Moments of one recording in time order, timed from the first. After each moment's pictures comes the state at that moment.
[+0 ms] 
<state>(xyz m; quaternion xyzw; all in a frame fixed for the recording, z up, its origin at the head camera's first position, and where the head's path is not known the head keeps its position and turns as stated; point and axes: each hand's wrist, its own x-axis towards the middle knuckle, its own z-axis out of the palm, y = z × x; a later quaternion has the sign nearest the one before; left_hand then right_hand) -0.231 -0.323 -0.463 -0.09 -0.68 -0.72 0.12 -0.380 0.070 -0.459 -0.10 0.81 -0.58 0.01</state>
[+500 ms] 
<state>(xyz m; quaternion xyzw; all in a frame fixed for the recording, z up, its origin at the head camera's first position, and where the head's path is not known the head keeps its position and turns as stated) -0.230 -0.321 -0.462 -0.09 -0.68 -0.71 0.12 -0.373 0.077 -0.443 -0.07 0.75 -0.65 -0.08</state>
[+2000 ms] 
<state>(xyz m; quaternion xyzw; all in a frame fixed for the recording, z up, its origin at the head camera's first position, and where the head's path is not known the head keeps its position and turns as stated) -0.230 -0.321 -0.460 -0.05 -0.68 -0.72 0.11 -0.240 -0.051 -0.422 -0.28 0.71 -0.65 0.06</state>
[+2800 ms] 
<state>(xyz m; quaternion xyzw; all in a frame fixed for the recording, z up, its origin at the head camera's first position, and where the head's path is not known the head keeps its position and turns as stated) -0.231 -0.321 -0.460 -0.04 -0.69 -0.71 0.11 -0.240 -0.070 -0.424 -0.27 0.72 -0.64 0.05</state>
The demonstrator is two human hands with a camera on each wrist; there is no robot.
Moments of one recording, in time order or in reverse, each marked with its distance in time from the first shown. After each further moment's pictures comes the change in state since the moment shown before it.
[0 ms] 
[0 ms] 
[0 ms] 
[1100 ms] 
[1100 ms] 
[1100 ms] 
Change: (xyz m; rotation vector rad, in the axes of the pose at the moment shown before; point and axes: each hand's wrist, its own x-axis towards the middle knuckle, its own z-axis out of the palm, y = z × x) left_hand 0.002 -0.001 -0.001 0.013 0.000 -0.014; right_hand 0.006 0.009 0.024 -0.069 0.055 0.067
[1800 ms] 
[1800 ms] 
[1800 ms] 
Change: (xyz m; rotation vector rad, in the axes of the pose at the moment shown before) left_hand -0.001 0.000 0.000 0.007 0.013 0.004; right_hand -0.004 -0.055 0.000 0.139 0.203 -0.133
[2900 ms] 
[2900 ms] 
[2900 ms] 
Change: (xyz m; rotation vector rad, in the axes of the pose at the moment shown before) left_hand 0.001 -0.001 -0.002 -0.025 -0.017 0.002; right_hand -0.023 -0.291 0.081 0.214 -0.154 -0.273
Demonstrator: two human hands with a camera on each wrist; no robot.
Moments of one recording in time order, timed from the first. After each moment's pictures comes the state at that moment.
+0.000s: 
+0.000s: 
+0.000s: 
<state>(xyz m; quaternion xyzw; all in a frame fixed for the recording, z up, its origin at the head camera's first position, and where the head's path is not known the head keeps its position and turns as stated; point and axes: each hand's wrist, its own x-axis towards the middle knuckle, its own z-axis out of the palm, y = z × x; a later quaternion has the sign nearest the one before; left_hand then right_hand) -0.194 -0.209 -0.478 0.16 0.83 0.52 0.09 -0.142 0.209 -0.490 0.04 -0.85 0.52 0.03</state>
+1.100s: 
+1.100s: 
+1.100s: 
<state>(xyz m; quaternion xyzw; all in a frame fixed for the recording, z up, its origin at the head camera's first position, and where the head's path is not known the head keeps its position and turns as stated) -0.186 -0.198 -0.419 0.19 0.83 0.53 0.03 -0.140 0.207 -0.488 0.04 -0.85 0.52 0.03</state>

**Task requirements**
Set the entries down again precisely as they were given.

**Answer below**
Moments of one recording in time order, timed from the first. After each moment's pictures comes the state at that moment.
[+0 ms] 
<state>(xyz m; quaternion xyzw; all in a frame fixed for the recording, z up, its origin at the head camera's first position, and where the head's path is not known the head keeps its position and turns as stated; point and axes: each hand's wrist, its own x-axis towards the middle knuckle, its own z-axis out of the palm, y = z × x; a later quaternion has the sign nearest the one before; left_hand then right_hand) -0.231 -0.323 -0.463 -0.09 -0.68 -0.72 0.12 -0.380 0.070 -0.459 -0.10 0.81 -0.58 0.01</state>
[+500 ms] 
<state>(xyz m; quaternion xyzw; all in a frame fixed for the recording, z up, its origin at the head camera's first position, and where the head's path is not known the head keeps its position and turns as stated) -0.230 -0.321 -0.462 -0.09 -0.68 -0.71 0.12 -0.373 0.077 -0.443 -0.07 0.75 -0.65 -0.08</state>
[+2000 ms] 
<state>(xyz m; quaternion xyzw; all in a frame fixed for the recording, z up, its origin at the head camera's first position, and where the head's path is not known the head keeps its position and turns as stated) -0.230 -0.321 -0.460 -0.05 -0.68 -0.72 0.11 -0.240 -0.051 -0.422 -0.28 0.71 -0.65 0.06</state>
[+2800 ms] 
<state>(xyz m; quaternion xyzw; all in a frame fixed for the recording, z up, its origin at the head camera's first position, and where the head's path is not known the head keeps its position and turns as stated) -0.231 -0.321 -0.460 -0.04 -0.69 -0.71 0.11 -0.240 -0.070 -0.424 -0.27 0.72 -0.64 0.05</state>
The demonstrator is two human hands with a camera on each wrist; there is no robot.
Moments of one recording, in time order or in reverse, each marked with its distance in time from the first shown. After each further moment's pictures comes the change in state since the moment shown before it.
[0 ms] 
[0 ms] 
[0 ms] 
[1100 ms] 
[1100 ms] 
[1100 ms] 
Change: (xyz m; rotation vector rad, in the axes of the pose at the moment shown before; point and axes: each hand's wrist, its own x-axis towards the middle knuckle, its own z-axis out of the palm, y = z × x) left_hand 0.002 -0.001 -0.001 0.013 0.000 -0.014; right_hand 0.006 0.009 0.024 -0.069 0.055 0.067
[1800 ms] 
[1800 ms] 
[1800 ms] 
Change: (xyz m; rotation vector rad, in the axes of the pose at the moment shown before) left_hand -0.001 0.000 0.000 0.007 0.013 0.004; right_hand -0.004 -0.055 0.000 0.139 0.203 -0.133
[2900 ms] 
[2900 ms] 
[2900 ms] 
Change: (xyz m; rotation vector rad, in the axes of the pose at the moment shown before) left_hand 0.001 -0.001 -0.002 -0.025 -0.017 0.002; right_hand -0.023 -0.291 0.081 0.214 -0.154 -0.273
Demonstrator: two human hands with a camera on each wrist; no robot.
Moments of one recording in time order, timed from the first. After each moment's pictures comes the state at that moment.
+0.000s: 
+0.000s: 
+0.000s: 
<state>(xyz m; quaternion xyzw; all in a frame fixed for the recording, z up, its origin at the head camera's first position, and where the head's path is not known the head keeps its position and turns as stated; point and axes: each hand's wrist, its own x-axis towards the middle knuckle, its own z-axis out of the palm, y = z × x; a later quaternion has the sign nearest the one before; left_hand then right_hand) -0.194 -0.209 -0.478 0.16 0.83 0.52 0.09 -0.142 0.209 -0.490 0.04 -0.85 0.52 0.03</state>
+1.100s: 
+1.100s: 
+1.100s: 
<state>(xyz m; quaternion xyzw; all in a frame fixed for the recording, z up, its origin at the head camera's first position, and where the head's path is not known the head keeps its position and turns as stated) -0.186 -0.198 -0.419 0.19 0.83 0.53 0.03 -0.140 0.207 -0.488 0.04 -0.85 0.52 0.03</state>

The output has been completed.